CRIMEN Y CASTIGO[1]
Cuando alguien sugiere que está por escribir la intrahistoria de la industria editorial contemporánea es casi un chiste contestar que ya está escrita: se titula Crimen y castigo. El vergonzoso episodio que, supuestamente horrorizados, contemplamos ahora, protagonizado por una de las presentadoras más cursis y refitoleras de la televisión, daría para varios capítulos. Digo «supuestamente», porque todos se escandalizan mucho pero la existencia de esa abominable práctica editorial es un secreto a voces. No me refiero a contratar a escritores para redactar memorias o biografías de personajes más o menos célebres de nuestro tiempo que, o no saben o no quieren escribirlas ellos mismos. Ésta es una práctica habitual, importada de los países anglosajones, que no conculca los derechos de ninguna de las partes contratantes y que se hace a nombre descubierto, con la anuencia de todos. No, a lo que me refiero es a los asuntos sórdidos relacionados con la explotación del talento y del trabajo ajenos, práctica tan antigua que si se conociera documentalmente (y a veces se conocen) a los protagonistas, habría que reescribir algunos capítulos de la historia de la literatura universal.
Por ejemplo, todos sabemos que Gregorio Martínez Sierra, dramaturgo y traductor de fama durante las primeras décadas de este siglo, no fue el verdadero autor de las obras que firmaba. La autora era su mujer, María de la O Lejárraga, que aunque ahora está muy reivindicada por las feministas, no por ello he visto que se hayan ocupado de que se enmendara el error en ningún repertorio bibliográfico. En Francia pasó algo igual con Colette y su marido Willy, un sinvergüenza que utilizó un sinfín de negros. Pero Colette era mucha mujer y consiguió que se reeditarán los libros que él le fagocitó, esta vez firmados por ella. Y así podríamos seguir enumerando leyendas y ejemplos, como la del taller de Alejandro Dumas que actuaba en plan maestro del Renacimiento, dando el toque final que convertía la fatigosa labor de sus asalariados en fructífera obra de arte. La diferencia con la época actual está en la inferior categoría de los esclavistas y la superior calificación contractual de los negros.

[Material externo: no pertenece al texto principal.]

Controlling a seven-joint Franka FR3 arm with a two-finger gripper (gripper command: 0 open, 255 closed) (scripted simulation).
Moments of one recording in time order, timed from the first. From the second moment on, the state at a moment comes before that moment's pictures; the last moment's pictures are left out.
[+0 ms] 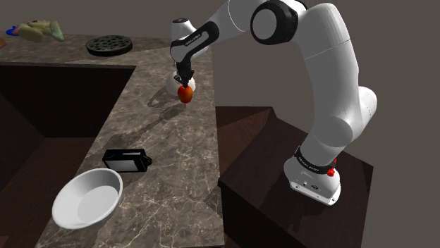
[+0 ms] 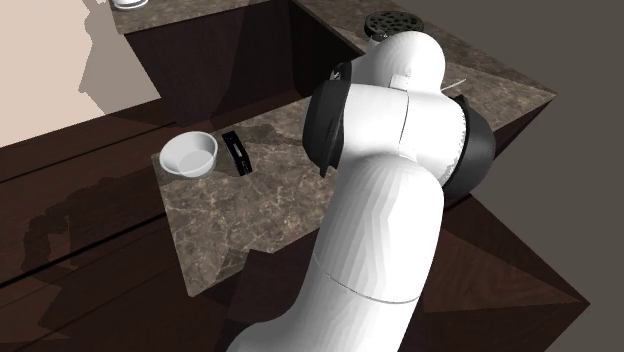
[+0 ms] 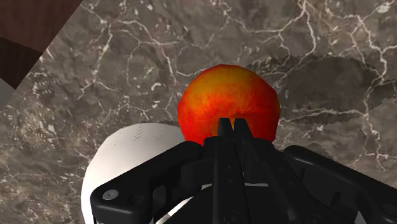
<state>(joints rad) -0.15 0.75 0.12 -1.48 -0.17 2.29 0.10</state>
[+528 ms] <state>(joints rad) -0.15 0.75 0.12 -1.48 -0.17 2.29 0.10</state>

La situación ahora empieza a ser preocupante con tanto escritor en potencia buscando un hueco en alguna parte. De poco sirve que se les advierta que ese mundo en el que pretenden anidar es un lugar peligroso e inestable, un mundo en el que antes de ser hay que estar y después permanecer. Desde luego hay diferentes formas de conseguirlo, aparte de metiéndote a presentador de televisor o a cómico de la legua: primero hay que escribir, después publicar y por último, estar atento a miles de cosas que pueden resultar fastidiosas pero que son indispensables como hacer la ronda de las editoriales, visitar las redacciones de los periódicos, presentar libros a los amigos, y acudir a unos cuantos y estratégicos actos culturales. Todo, menos presentarte por tu cuenta y riesgo a un premio literario. Pero la culpa no la tienen ellos, la culpa la tienen las editoriales que convocan los premios bajo unas condiciones tan ambiguas que es normal que levanten falsas esperanzas en los escritores más ingenuos. La trampa, no se les habrá escapado, está en el término «escritores», a secas, cuando deberían añadir «consagrados» o «famosos» o mejor aún «cuyo último libro haya alcanzado un venta mínima de tantos miles de ejemplares». Porque es un secreto a voces que algunos afamados premios no son sino encargos –y bien quisiera yo que me lo encargaran algún día– pensado para escritores (buenos o malos), con los que la editorial está segura de no patinar a la hora de amortizar el cuantioso desembolso. Y si aún así, a veces patina, ¡cómo van a arriesgarse a promocionar a alguien que no ha publicado nada en toda su vida y cuya trayectoria posterior no está garantizada! Hay que haber demostrado muchas cosas para merecer un premio, y todavía más para merecer a un negro sabrosón. ¡Cuántos escritores, muy rodados si publicaran con su propio nombre no venderían ni un solo ejemplar! Pero merced a un pacto, que no por legal es menos diabólico, lo pasan a la firma del genio durmiente y el aborregado público agota todas la ediciones que tengan a bien presentar. El mundo es «ansí», y lo peor es que lo hemos hecho todos nosotros sin excepción: escritores, editores, críticos y lectores. Un mundo inhabitable.